Tauá. "Aqui o quadro é de tristeza geral. Não há como tocar a agricultura, tudo seco, sem água há sete anos nos canais, sem estímulo, mas quem pode tocar pra frente, cria ovelha, um pouco de gado de leite". Este é o desabafo e o cenário descrito por Antônio Batista da Silva, 74, presidente da Cooperativa dos Irrigantes do Várzea do Boi (Covap), nesta cidade, na região dos Inhamuns.

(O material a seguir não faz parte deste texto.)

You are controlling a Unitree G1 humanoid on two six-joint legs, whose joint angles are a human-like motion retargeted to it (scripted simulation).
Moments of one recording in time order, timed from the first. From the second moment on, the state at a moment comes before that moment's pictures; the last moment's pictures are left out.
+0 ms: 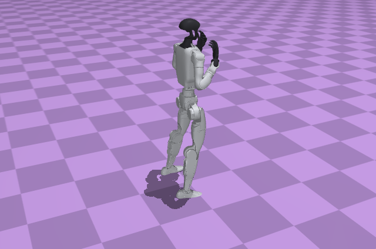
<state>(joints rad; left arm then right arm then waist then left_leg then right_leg) -0.07 0.49 -0.23 -0.80 -1.36 -0.27 -0.50 0.19 -0.47 0.11 -0.93 1.31 -0.07 0.48 0.10 0.01 0.00 0.14 0.14 0.14 0.05 -0.18 -0.20 0.12 -0.15 -0.13 0.06 -0.04 0.26</state>
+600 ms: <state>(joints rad) -0.05 0.57 -0.29 -0.63 -1.23 -0.17 -0.49 0.18 -0.46 0.16 -0.75 1.17 -0.03 0.42 0.11 -0.02 -0.04 0.19 0.10 0.13 0.03 -0.18 -0.17 0.16 -0.18 -0.14 0.07 -0.06 0.26</state>
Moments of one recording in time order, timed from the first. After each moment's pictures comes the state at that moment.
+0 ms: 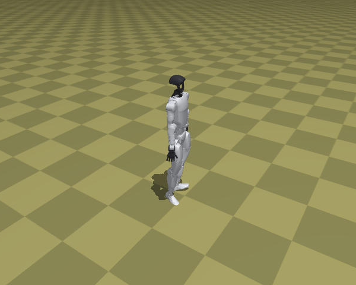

O Perímetro Várzea do Boi foi implantado pelo Dnocs no início da década de 1970. Por 20 anos, foi um celeiro de produção de banana, feijão, algodão, gado, leite e até uva. Depois veio a crise, agravada pela seca. Sem água no Açude Várzea do Boi, não há possibilidade de irrigação. Lotes e irrigantes, que na época da fundação eram chamados de colonos, estão ociosos.
O lema escrito na parede da sede da Covap, 'A serviço da Indústria de Irrigação e Agropecuária' está desgastado pelo tempo e revela uma realidade inexistente. "Aqui foi um sonho que se acabou faz tempo", diz o produtor rural Venceslau Pereira Lima, 64. "Dos pioneiros talvez só tenham uns 20 e 90% dos filhos estão fora, trabalhando em outras atividades", completa.
A tendência é de esvaziamento cada vez maior. Alguns jovens produtores que adquiriram lotes estão criando ovinos e bovinos de leite, mas até a produção de queijo, que despontou no início da década atual, está diminuta.
Segundo a servidora administrativa do escritório local do Dnocs, Francimar Viana de Queiroz, só há 119 irrigantes cadastrados, que mantêm o perímetro com muito esforço e dificuldade. "Os canais de irrigação estão danificados, não há estrutura adequada. Há mais de dois anos anunciaram a liberação de uma verba de R$ 6 mi para recuperação de infraestrutura, mas até hoje o recurso não veio", conta.
Francimar lembra que as décadas de 1970 e 1980 foram de muita produção. "Havia fartura, produção de frutas, grãos, com duas safras por ano, mas foi um sonho que se acabou", lamenta. Os dados do escritório do Dnocs mostram que, em dezembro passado, foram produzidos 1.650 quilos de queijo e 55 mil litros de leite. É uma produção reduzida para um período mensal. O Perímetro tem 200 hectares destinados à irrigação e 14 mil hectares para produção de sequeiro.
Venceslau Pereira adquiriu casa e lotes de produção em 1984. Chegou a produzir banana e feijão, mas hoje está limitado à criação de uma centena de ovinos. A renda familiar é complementada com a aposentadoria rural. A casa de Venceslau fica ao lado do prédio da Covap, que permanece fechado, com máquinas paradas. "Já funcionou uma fábrica de doce de banana, de beneficiamento de leite e uma miniusina de biodiesel, que também não deu certo", recorda. (H.B.)

DN

1 comentários:

  1. É MUITO TRISTE E DESOLADOR VER O PERÍMETRO VÁRZEA BOI NESTA SITUAÇÃO. MOREI EM TAUÁ NOS ANOS 1977-1978 TEMPOS DE MUITA FARTURA,TUDO COMO REALMENTE FOI DESCRITO NA REPORTAGEM. MEU PAI ERA ENG. AGRÔNOMO DO DNOCS (RAIMUNDO BEZERRA). NEWBER BEZERRA.